自然エネルギーの発電量 20%超 2020年

自然エネルギーによる発電電力量の割合は20%超え、太陽光は8%に

認定NPO法人環境エネルギー政策研究所(ISEP)により発表された、2020年の自然エネルギーによる発電電力量(速報)によると、2020年の国内の全発電電力量(自家消費含む)に占める自然エネルギーの割合は前年比で2.3ポイント増加し、20.8%となった。

  • 以下速報要旨
  1. 2020年 (暦年)の日本国内の全発電電力量(自家消費含む)に占める自然エネルギーの割合は前年の18.5%から20.8%に増加したと推計される。
  2. 日本国内の太陽光発電の年間発電電力量の割合は、2020年には前年の7.4%から8.5%に増加し、VRE(変動する自然エネルギー:太陽光および風力)の割合は8.2%から9.4%に増加した。
  3. バイオマス発電(3.2%)の年間発電電力量は前年から約2割、風力発電(0.86%)も1割程度増加しており、地熱(0.25%)および水力(7.9%)も前年からわずかに増加している。
  4. 化石燃料による火力発電の年間発電電力量の割合は前年から横ばいで74.9%と依然高いレベルであるが、石炭(27.6%)およびLNG(35.4%)は減少傾向にある。
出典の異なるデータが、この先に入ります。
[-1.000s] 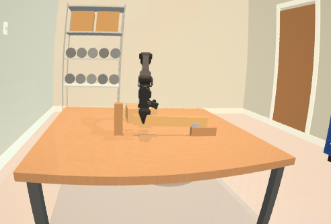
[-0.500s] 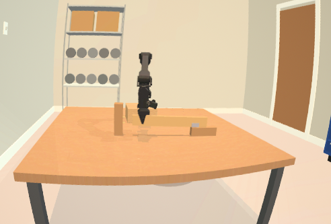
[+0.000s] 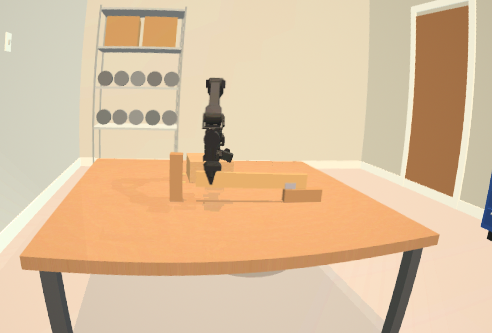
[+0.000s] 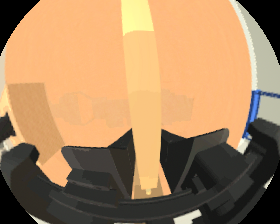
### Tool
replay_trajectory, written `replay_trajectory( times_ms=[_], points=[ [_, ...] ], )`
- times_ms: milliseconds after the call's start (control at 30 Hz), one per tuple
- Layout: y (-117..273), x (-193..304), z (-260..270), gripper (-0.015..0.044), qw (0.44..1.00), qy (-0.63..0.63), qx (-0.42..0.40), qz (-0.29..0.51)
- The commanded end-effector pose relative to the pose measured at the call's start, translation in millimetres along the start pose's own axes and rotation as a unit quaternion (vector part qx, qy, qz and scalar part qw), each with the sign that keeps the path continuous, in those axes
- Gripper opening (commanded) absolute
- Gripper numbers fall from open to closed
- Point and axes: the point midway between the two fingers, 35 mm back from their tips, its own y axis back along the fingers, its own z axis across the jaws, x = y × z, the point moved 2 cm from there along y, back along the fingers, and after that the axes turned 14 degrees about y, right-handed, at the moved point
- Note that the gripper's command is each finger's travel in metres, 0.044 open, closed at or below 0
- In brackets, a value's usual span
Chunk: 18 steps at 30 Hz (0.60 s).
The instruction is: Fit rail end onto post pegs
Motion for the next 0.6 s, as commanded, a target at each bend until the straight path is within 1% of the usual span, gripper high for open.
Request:
replay_trajectory(
  times_ms=[0, 567],
  points=[
    [0.4, 2.6, -0.1, 0.0000, 1.000, 0.001, 0.001, 0.002],
    [2.0, 7.7, 1.2, 0.0000, 1.000, 0.001, 0.001, 0.002]
  ],
)
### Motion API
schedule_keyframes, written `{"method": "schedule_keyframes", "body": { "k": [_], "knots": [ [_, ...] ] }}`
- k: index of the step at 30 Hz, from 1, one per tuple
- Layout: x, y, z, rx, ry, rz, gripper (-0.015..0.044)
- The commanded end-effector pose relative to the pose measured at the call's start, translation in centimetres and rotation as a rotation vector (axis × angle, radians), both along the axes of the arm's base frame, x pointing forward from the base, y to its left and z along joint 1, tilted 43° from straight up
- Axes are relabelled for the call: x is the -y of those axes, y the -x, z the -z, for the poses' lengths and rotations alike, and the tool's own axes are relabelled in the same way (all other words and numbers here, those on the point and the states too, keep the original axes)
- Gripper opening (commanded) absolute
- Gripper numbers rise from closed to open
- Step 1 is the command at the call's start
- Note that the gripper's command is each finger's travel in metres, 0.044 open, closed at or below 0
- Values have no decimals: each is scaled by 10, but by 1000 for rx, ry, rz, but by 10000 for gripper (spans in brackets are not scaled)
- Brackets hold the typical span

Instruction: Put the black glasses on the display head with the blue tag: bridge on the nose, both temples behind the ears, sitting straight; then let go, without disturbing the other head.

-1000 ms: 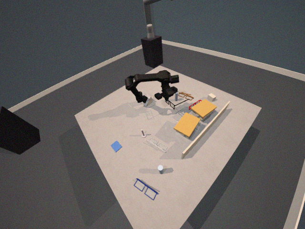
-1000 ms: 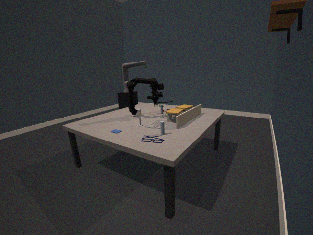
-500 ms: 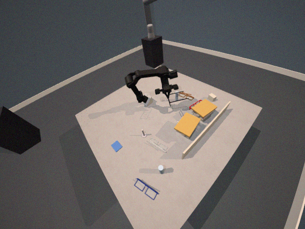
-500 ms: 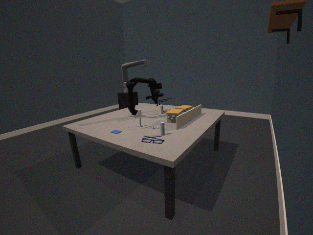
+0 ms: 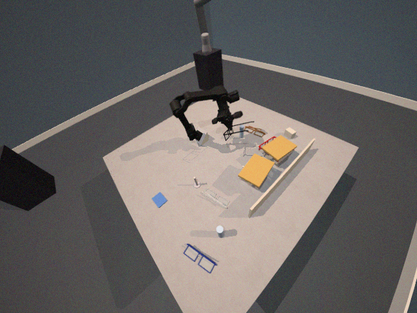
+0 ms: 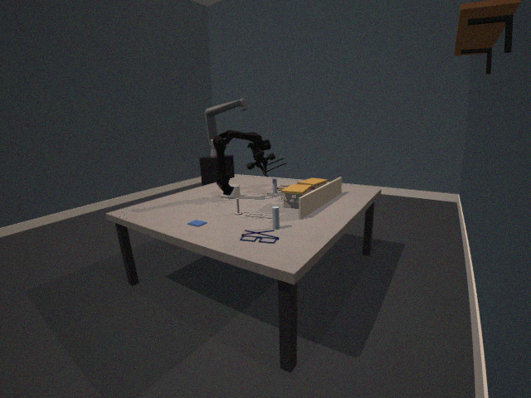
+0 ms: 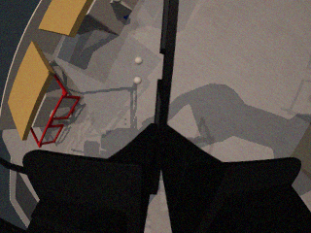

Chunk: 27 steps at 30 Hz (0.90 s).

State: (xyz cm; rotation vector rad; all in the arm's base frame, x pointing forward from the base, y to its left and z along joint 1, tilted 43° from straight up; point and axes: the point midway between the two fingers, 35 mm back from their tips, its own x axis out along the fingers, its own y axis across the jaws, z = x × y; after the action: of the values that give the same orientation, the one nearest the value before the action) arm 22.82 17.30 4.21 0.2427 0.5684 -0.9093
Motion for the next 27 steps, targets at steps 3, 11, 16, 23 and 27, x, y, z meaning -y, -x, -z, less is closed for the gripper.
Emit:
{"method": "schedule_keyframes", "body": {
  "k": [3,11,16,23,27],
  "knots": [
    [-8,6,1,166,-81,36,0],
    [-19,16,2,379,-220,82,0],
    [-26,22,3,505,-320,107,0],
    [-28,25,3,527,-344,114,0],
    [-28,25,3,527,-344,114,0]
  ]
}}
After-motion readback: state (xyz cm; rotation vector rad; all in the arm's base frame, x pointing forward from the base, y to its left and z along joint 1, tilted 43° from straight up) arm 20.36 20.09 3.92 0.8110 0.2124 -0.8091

原子力発電は前年の6.5%から4.3%に減少した。
  5. 欧州では、すでに自然エネルギーの年間発電電力量の割合が40%を超える国が多くあり、欧州全体の平均でも38.6%に達して、化石燃料による発電の割合37.3%を始めて上回った。VRE(変動する自然エネルギー)の割合もデンマークの55%を筆頭に20%を超える国が多くある。
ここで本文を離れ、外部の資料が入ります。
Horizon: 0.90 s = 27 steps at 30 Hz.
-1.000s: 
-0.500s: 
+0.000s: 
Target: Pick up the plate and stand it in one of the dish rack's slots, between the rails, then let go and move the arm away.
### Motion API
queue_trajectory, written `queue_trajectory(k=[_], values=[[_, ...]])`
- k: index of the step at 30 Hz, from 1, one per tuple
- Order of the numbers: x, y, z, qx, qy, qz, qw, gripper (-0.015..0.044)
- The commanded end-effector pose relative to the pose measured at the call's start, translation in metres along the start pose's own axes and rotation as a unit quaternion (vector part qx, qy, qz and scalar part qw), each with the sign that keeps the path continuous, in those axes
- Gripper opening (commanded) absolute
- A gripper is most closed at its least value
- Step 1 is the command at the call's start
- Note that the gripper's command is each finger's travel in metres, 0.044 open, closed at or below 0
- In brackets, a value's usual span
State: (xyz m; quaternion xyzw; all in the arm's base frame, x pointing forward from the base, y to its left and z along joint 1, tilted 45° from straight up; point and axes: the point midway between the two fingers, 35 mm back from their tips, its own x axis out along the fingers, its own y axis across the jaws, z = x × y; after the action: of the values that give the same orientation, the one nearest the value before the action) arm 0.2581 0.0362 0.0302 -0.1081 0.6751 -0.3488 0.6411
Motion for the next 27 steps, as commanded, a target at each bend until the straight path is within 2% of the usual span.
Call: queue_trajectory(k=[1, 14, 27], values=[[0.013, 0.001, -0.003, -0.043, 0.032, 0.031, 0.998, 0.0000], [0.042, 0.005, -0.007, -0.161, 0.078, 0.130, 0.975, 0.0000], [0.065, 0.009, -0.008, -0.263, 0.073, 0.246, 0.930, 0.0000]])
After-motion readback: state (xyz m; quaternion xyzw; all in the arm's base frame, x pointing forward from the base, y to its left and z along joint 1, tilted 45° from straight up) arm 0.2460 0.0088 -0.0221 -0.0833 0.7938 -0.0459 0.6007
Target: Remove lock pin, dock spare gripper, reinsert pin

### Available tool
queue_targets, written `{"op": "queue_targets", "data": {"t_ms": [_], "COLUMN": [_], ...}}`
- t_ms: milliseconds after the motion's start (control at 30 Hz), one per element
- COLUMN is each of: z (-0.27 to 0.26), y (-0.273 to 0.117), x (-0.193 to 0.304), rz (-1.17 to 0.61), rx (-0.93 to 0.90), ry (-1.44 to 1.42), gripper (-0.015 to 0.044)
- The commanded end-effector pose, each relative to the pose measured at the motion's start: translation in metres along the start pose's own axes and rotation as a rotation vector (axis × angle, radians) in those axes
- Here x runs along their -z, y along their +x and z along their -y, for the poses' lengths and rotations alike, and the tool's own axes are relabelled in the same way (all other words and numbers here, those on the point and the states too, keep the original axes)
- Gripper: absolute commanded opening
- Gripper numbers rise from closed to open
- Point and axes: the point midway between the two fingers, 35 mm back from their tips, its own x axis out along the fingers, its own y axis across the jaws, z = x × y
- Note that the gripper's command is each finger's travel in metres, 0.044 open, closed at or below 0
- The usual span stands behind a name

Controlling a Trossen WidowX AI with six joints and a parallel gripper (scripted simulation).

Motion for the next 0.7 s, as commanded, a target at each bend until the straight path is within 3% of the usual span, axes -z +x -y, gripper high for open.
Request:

  6. 2020年(暦年)の電力需給データにおいて、北陸電力、東北電力、四国電力エリアでは自然エネルギーの割合が年間電力需要量の30%を超えた。1時間の最大値では日本全体で70%近くに達しており、VREは最大57%だった。1時間の最大値で四国電力、東北電力および九州電力エリアにおいて自然エネルギーの電力需要に対する割合が100%を超えた。